The UPF flatly denied knowledge or involvement, and are still playing their engagement with the matter in the third person. However, photos and footage of the incident clearly show Blair Cottrell as a vocal member of their contingent. For the most facepalimingly obvious moment, check this (frustratingly unembeddable) video from Channel 10 News (skip to 1:10). Note Blair (who seems to realise as he’s speaking that he’s blowing his and the UPF’s cover) accidentally letting slip the information that there are current VicPol personnel “in” the UPF before awkwardly correcting himself.
This is pretty interesting for a few reasons. Firstly, a large number of the counter-demonstrators were wearing the matching Wolfsangel patches that we first noticed in Coburg on a bonehead also sporting sometime-absent Blood & Honour/Combat 18 dickhead Danny Krieger’s build and SS belt buckle
The Wolfsangel is a pretty popular symbol with neo-Nazis, occupying a place in Reich symbology that’s reassuringly butch and manly to the knowing observer, but obscure enough to pass without comment around the uninitiated. Anyway, here’s Blair with some of his new mates.

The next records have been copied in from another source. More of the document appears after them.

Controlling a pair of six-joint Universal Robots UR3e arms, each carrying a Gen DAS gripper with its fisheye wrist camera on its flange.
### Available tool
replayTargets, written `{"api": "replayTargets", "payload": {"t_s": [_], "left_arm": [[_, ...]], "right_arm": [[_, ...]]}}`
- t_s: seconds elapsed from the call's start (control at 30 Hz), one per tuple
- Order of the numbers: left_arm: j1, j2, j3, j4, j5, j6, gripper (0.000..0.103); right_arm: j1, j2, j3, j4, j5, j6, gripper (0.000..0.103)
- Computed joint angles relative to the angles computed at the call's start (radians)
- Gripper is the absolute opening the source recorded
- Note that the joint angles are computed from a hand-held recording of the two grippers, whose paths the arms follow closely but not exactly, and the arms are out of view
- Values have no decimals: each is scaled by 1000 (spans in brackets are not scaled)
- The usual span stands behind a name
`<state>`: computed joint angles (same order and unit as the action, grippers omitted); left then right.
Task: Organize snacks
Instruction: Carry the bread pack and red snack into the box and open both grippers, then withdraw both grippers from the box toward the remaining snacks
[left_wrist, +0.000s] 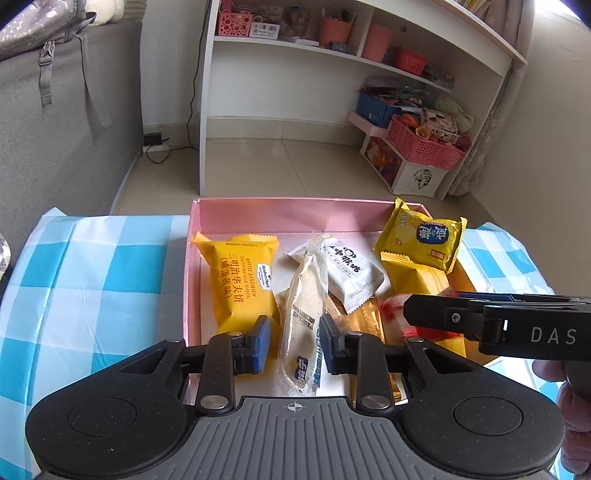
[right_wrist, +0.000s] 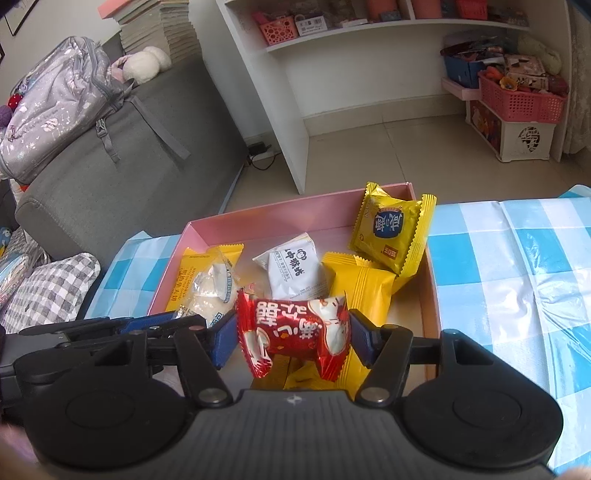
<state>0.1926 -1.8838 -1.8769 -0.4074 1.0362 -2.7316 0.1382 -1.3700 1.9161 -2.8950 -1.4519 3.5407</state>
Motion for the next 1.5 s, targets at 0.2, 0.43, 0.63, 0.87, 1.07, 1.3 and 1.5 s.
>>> {"api": "replayTargets", "payload": {"t_s": [0.2, 0.43, 0.63, 0.87, 1.07, 1.3, 1.5], "left_arm": [[17, 60, -35, -24, -25, 21, 56], [46, 163, -96, -84, -49, 74, 67], [77, 270, -160, -158, -63, 138, 76], [123, 423, -259, -237, -79, 229, 88], [176, 561, -340, -325, -98, 297, 92], [260, 737, -430, -463, -129, 379, 96], [350, 900, -511, -597, -156, 488, 97]], "right_arm": [[3, -44, 9, 17, -14, -4, 72], [14, -119, 22, 74, -53, -34, 81], [22, -191, 59, 105, -76, -35, 88], [45, -273, 122, 130, -111, -23, 95], [75, -330, 166, 154, -143, -8, 97], [112, -398, 223, 171, -172, -2, 99], [154, -433, 275, 165, -211, 14, 101]]}}
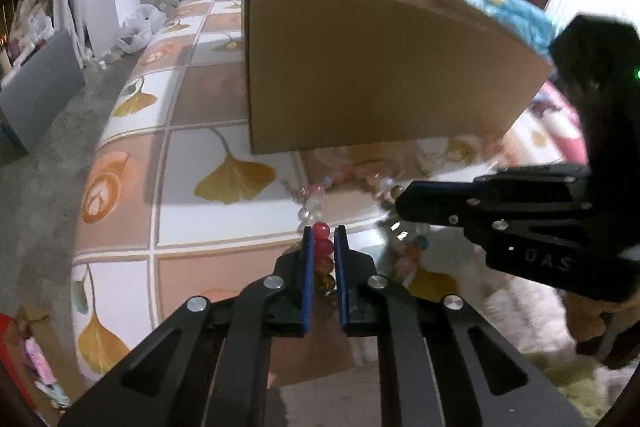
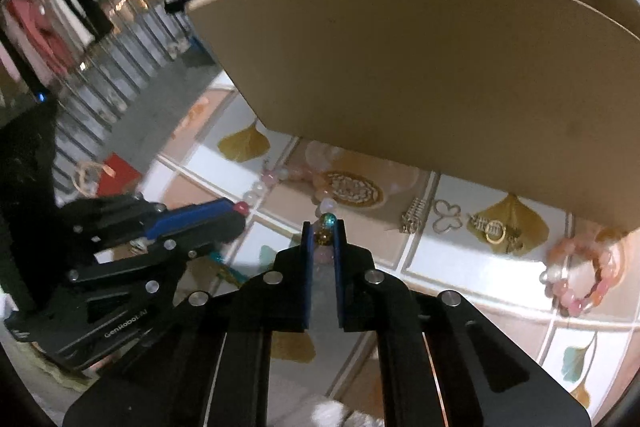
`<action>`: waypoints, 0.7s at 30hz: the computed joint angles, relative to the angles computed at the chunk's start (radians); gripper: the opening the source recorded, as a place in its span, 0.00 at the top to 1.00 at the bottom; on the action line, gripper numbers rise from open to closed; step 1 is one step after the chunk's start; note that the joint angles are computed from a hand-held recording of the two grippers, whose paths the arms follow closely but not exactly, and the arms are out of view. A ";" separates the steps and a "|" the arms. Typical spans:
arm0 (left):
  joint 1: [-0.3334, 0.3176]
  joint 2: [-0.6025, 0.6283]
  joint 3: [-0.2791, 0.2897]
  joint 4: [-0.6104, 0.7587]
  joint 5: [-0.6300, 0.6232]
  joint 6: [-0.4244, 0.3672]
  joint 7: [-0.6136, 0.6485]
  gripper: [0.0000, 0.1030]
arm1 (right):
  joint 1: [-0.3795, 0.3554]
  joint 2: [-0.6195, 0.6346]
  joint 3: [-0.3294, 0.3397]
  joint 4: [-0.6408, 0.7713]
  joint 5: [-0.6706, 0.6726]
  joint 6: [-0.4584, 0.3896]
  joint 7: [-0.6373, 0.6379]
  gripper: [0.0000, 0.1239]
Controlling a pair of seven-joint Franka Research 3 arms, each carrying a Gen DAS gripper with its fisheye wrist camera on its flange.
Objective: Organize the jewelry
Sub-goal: 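Lift the bracelet with the left tool and drop it into the box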
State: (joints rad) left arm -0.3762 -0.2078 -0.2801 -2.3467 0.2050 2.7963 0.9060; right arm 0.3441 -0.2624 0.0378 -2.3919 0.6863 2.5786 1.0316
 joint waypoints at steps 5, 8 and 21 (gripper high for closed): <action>-0.057 -0.016 0.040 -0.016 -0.116 0.076 0.089 0.91 | 0.001 -0.052 -0.036 -0.018 0.079 -0.027 -0.039 0.94; -0.091 -0.019 0.062 -0.018 -0.193 0.117 0.150 0.91 | -0.001 -0.075 -0.044 -0.018 0.112 -0.030 -0.054 0.94; -0.156 -0.056 0.117 -0.022 -0.302 0.191 0.220 0.91 | -0.017 -0.139 -0.063 -0.008 0.168 -0.064 -0.053 0.94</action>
State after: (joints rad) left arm -0.5327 -0.2640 -0.1627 -2.3692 -0.0974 2.9874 1.1264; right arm 0.3269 -0.4011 -0.0252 -2.4002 0.8541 2.5147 0.9790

And here’s some suspiciously similarly-dressed neo-Nazis who showed up to hassle the march and rail against immigrants an hour or so later.
Given Blair Cottrell’s colourful history of association with openly neo-Nazi groups and ideologies, and his dismal attempt to claim political legitimacy for his group and ideals, it would make sense that he’s been tactful about worshiping Hitler in the open. He’s made a point of not hating the Jews quite so much and encouraging people to ditch the blatant neo-Nazi stuff at rallies, and has usually claimed that anybody so attired is either a plant or just some random.
As a result of this, the old-school neo-Nazis who used to provide the foot-soldiering for groups like the UPF had largely vanished into thin air, some decrying Blair as a zio-patriot, others as a traitor to the movement, and were replaced mainly by a very broad church of civic nationalists, garden-variety racists, and crypto-fascists happy to take the third way to white supremacy.
However, with the stop-start of the UPF’s political party Fortitude, and their recent loss of thunder to the younger, savvier, less ideologically demanding and less personality driven True Blue Crew, Blair’s behaviour and allegiances have become more peculiar. The latest in a long stream of departures, Christian fascist Chris Shortis unceremoniously disappeared from the UPF’s page lately, apparently poached by old-school Nazis, the United Nationalists Australia. Civic nationalist Dennis Huts has returned to the fold, and Blair has made a number of increasingly awkward bids for attention, whether being heckled at a Dairy Farmer’s Rally or wandering alone into a crowd of regugee activists to try and punch on before being moved on by police. The adoption by Blair’s nearest and dearest of a slick, black-bloc style aesthetic mimics similar moves by groups in Europe to streamline and modernise the stale neo-Nazi image to get the kids off the couch and onto the streets. British group National Action have become well-loved posterboys for stealing anarchist style to sex up the far right, but it hasn’t helped them much on the streets.
This brings us to yesterday’s shenanigans. Blair Cottrell hooking up with a group of confirmed neo-Nazis to stage an anti-Black demonstration while also advancing an anti-Jew conspiracy theory. During which, he forgets his ruse and admits his presence on national news, and drops some curious info about the UPF. Certainly the latest in a series of unhinged incidents for the dude, but unsurprising. Blair Cottrell has lost his empire and he’s gone back to what he knows. Hanging out with neo-Nazis and hassling innocent people. We guess, given the page’s attempts to cover up Blair’s involvement, that he’s trying to keep a foot in both camps.